By Rod Nickel and Julie Ingwersen
WINNIPEG, Manitoba/CHICAGO, July 19 (Reuters) - Buyers looking to Canada for high-quality wheat to make bread as drought roils output in the northern United States may be thwarted, as dry weather has also hit crops there.
Wheat plants with the high protein content needed to bake bread have shrivelled in the United States, one of the world's top exporters, creating a rare tight spot in a world awash with grain after four years of bumper harvests.
Supplies are so short and demand so strong that the United States itself could rack up its third-highest level of wheat imports in the year from June 1, according to the U.S. Department of Agriculture (USDA).
The biggest importers of U.S. high protein spring wheat are Japan and the Philippines, and they are already shopping around.
Just this month, buyers from the Philippines who are normally U.S. customers bought three Canadian spring wheat cargoes for autumn delivery, said Rhyl Doyle, director of export trading at Winnipeg-based Paterson Grain.
But in the southern Canadian Prairies, some farmers are giving up on failed spring wheat crops, said Larry Weber, president of Saskatchewan-based Weber Commodities.
"There are some absolutely horrible crops. We're not going to have an average crop in Western Canada," he said.
Poor crop conditions drove prices for high quality spring wheat this month to four-year highs 1MWEc1 on the Minneapolis Grain Exchange (MGEX). Nearby September futures 1MWEU7 traded at a rare premium to deferred December 1MWEZ7 for most of June and early July, with the nearby contract peaking on July 5 at a premium of more than 35 cents a bushel.
The spread has since eased, with September closing Tuesday at a slight 2-3/4 cent discount to the December, due in part to farmers and grain elevators moving old-crop supplies of spring wheat into domestic milling and export channels.
"The market is saying, 'Give me your wheat, now,'" said Austin Damiani, who trades MGEX spring wheat futures.
The USDA this month forecast supplies of U.S. spring wheat left at the end of the marketing year on May 31, 2018, at 122 million bushels. That would be the smallest since 2007-2008 when MGEX prices soared to an all-time high above $24 a bushel.
The current surge in wheat prices has raised investor concerns about shrinking profit margins at packaged food companies, such as Flower Foods Inc FLO.N , Treehouse Foods Inc THS.N and Snyders-Lance Inc LNCE , although near-term risks are modest, said BMO analyst Amit Sharma on Tuesday.
Consumers could also eventually feel the pain, Sharma added, as higher costs may be passed along.
Russia, one of the world's biggest wheat exporters, does not typically produce grain with a high enough protein content to meet current needs. The main sources for high protein wheat are the United States, Canada and Australia, which is also suffering from drought. DEMAND
In Canada's two biggest wheat-producing provinces, Saskatchewan and Alberta, development of spring wheat is behind last year's pace, according to provincial governments.
Much of Saskatchewan's crop belt has received less than 40 percent of normal precipitation in the past 30 days as of Sunday, according to Agriculture and Agri-Food Canada.
Even ideal weather starting now would have limited benefits, said Todd Lewis, president of Agricultural Producers Association of Saskatchewan.
"It's so behind that it will never make it through," he said. "Production is going to be pretty limited, no question."
Some demand for high protein wheat is inelastic, from those bakers unwilling to change their baking processes.
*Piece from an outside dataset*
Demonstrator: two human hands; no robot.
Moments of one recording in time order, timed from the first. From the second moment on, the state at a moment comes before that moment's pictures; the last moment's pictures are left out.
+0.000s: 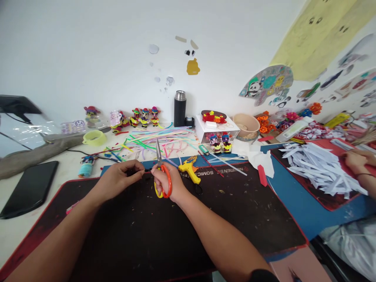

Asian demand is 11 million to 12 million tonnes a year for hard red spring wheat (HRS) and Canadian spring wheat, according to Gabriel Omnes, analyst at French consultancy Strategie Grains. HRS wheat supplies should still meet demand, he said, but "at the expense of a strong cut in global stocks and a sharp rise in prices."
Millers and bakers can make some substitutions in flour grinds or add vital wheat gluten, the natural protein found in wheat, to boost dough strength, said Dave Green, executive vice president of the Wheat Quality Council.
"Millers and bakers are all going to be looking at value. Do we absolutely need this protein that we are paying for?" Green said.